Activity
Start at the top of the records and, please, print each line exactly through the line that contains "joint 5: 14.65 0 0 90", leaving out all pictures.

(Data for this exercise Opens)

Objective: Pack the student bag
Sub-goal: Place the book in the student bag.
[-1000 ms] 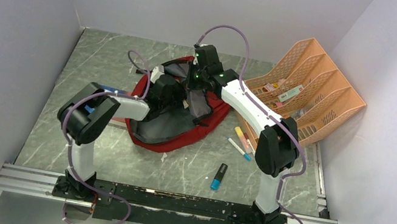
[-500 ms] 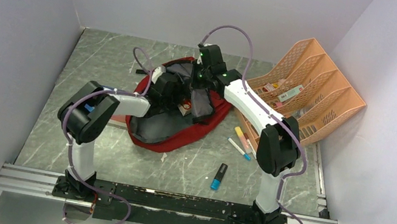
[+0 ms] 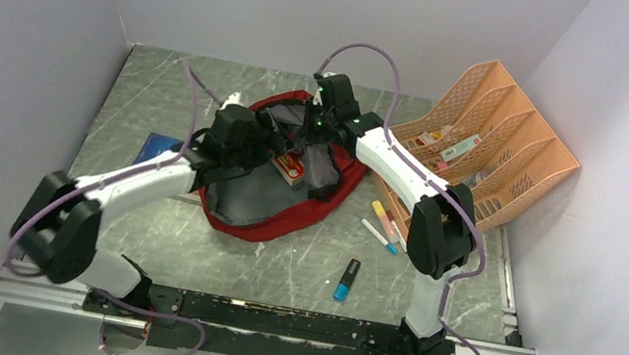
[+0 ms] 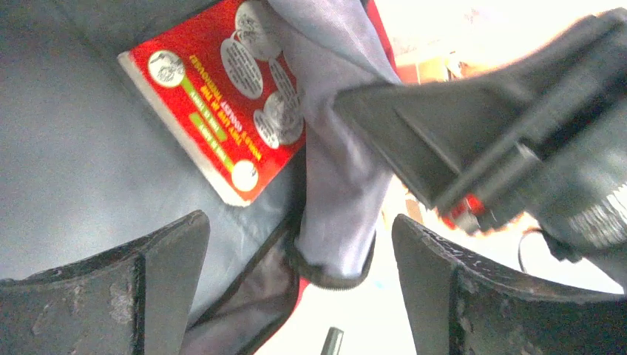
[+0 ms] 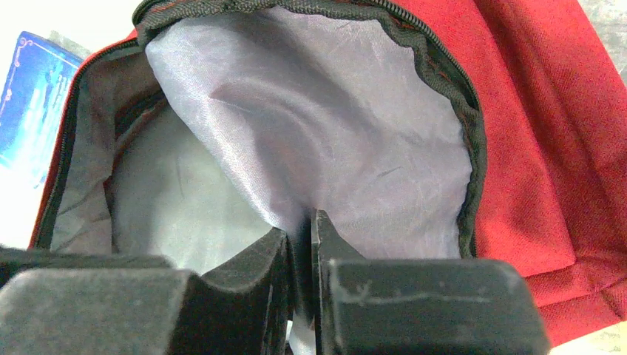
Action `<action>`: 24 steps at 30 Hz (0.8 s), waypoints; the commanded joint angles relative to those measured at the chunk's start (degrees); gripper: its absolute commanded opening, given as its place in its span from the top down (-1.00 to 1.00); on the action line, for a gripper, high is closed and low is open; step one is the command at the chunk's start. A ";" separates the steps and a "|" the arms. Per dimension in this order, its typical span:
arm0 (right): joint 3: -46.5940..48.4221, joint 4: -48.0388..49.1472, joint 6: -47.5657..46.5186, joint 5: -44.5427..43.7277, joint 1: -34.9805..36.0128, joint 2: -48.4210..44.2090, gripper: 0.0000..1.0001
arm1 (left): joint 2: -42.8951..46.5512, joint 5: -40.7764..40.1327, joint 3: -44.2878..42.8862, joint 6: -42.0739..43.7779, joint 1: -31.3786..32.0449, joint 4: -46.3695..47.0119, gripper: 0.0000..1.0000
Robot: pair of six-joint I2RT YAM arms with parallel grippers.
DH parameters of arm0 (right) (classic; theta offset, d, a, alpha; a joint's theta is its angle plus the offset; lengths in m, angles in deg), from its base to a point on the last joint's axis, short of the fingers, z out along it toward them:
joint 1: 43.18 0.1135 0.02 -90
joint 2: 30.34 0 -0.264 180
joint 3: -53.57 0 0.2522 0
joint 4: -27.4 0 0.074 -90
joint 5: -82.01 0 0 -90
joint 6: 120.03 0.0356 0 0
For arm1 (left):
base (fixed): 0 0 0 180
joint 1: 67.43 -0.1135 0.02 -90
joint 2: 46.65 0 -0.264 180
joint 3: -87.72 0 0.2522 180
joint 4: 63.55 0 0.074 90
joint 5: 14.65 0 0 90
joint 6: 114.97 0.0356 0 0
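Observation:
The student bag lies open mid-table, dark red outside with grey lining. A red book rests flat on the lining inside it, also visible in the left wrist view as the red book. My left gripper hovers just left of the book, open and empty. My right gripper reaches in from the far side. Its fingers pinch a fold of the grey lining flap and hold the bag's mouth up.
A peach mesh organiser stands at the right rear. Highlighters and pens lie beside the bag's right edge, and a blue-and-black marker lies nearer the front. A blue book lies left of the bag.
My left gripper opened and let go of the red book, which now lies in the bag. The left arm drew back to the left, uncovering the blue book. The right gripper stayed put.

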 commanded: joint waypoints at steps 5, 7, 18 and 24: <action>-3.39 0.24 -3.67 1.03 -0.29 -3.09 0.44 | 19.22 -7.48 4.10 13.90 -0.43 -17.91 -0.91; -4.34 0.13 -4.04 2.21 -0.14 -4.76 0.32 | 21.40 -8.51 3.00 17.34 -2.84 -22.02 -0.94; -11.79 1.69 -3.17 -3.92 4.66 -17.19 0.04 | 17.43 2.60 -1.21 25.51 -30.61 -29.61 -0.91; -11.34 3.68 -0.97 -3.57 12.19 -17.33 0.03 | 16.54 2.01 -2.13 25.58 -40.25 -32.55 -0.91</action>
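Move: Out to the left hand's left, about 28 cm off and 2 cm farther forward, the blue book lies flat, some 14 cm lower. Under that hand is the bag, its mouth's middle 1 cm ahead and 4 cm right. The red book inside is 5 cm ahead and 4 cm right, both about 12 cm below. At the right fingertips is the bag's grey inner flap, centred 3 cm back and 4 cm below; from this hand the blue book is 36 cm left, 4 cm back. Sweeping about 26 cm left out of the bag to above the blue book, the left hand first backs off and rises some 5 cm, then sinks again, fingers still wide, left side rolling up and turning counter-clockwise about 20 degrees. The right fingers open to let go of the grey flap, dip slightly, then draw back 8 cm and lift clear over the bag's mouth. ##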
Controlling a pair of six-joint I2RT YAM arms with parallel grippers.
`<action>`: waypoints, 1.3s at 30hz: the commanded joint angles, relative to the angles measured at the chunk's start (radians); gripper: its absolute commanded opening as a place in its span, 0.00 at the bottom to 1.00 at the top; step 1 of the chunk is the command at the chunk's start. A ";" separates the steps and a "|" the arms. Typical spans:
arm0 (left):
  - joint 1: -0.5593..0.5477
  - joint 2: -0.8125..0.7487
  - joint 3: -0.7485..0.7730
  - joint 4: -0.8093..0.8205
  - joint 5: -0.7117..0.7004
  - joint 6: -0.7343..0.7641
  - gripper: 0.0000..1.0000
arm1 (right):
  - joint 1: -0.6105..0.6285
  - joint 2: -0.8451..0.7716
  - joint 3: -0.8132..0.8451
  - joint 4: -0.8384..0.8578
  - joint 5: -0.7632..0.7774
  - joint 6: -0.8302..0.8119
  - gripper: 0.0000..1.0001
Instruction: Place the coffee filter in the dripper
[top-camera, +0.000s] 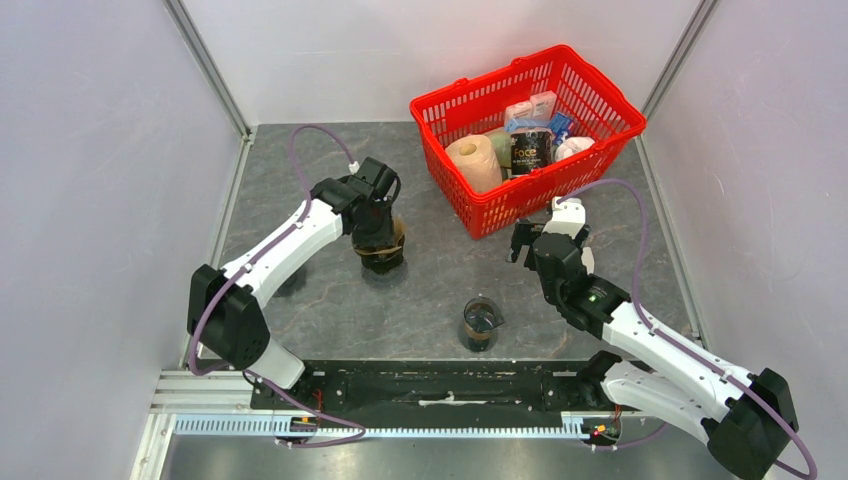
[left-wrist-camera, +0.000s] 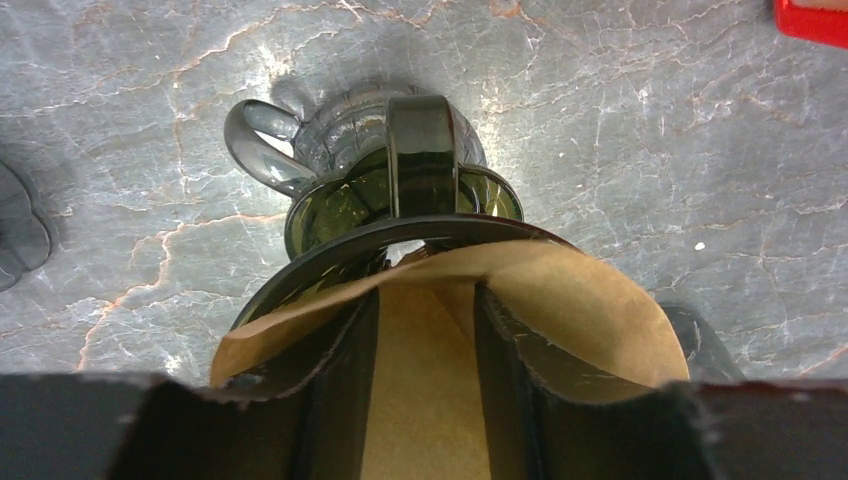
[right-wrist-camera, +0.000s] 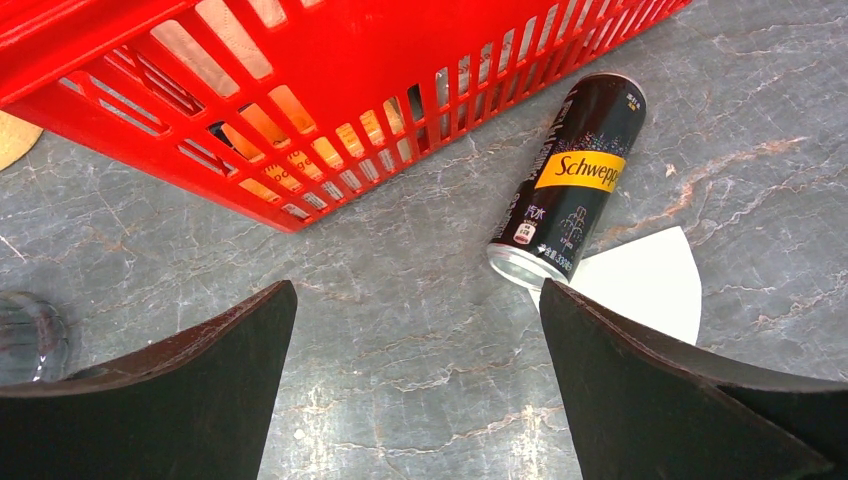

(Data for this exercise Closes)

Exercise solution
Objective: Pack the student bag
Sub-goal: Place the book in the student bag.
[-1000 ms] 
[-500 ms] 
[+0 ms] 
[+0 ms] 
[+0 ms] 
Action `<action>`: 24 steps at 30 Hz (0.8 s), waypoints; the commanded joint angles relative to those measured at the chunk's start (degrees); gripper: its absolute commanded opening, given as its place in its span from the top down (-1.00 to 1.00); on the action line, for a gripper, high is closed and low is open; step one is the command at the chunk's start. A ";" separates the steps and a "|" the arms. Per dimension in this order, its typical span:
arm0 (right): joint 3: -46.5940..48.4221, joint 4: -48.0388..49.1472, joint 6: -47.5657..46.5186, joint 5: -44.5427..43.7277, joint 1: -34.9805..36.0128, joint 2: -48.4210..44.2090, gripper: 0.0000..1.0001
arm1 (left): joint 2: -42.8951..46.5512, joint 5: -40.7764..40.1327, joint 3: -44.2878..42.8862, joint 6: -42.0739..43.7779, joint 1: -31.3786..32.0449, joint 4: -46.3695..47.0119, gripper: 0.0000..1.0000
Robot: pair of six-joint I2RT YAM arms with parallel grippers.
DH parameters of arm0 (right) (classic; theta offset, d, a, alpha; a joint's theta is its angle plus the offset; lengths in m, angles in deg), from its base to a point on the last joint's axis, short of the fingers, z out along it toward them:
joint 1: 43.18 0.1135 0.02 -90
joint 2: 30.34 0 -0.264 180
joint 3: -53.57 0 0.2522 0
joint 4: -27.4 0 0.074 -90
joint 5: -82.01 0 0 -90
joint 6: 120.03 0.0356 0 0
For arm1 (left):
base (fixed): 0 0 0 180
joint 1: 67.43 -0.1135 0.02 -90
joint 2: 46.65 0 -0.264 180
joint 3: -87.72 0 0.2522 180
joint 4: 63.55 0 0.074 90
joint 5: 14.65 0 0 90

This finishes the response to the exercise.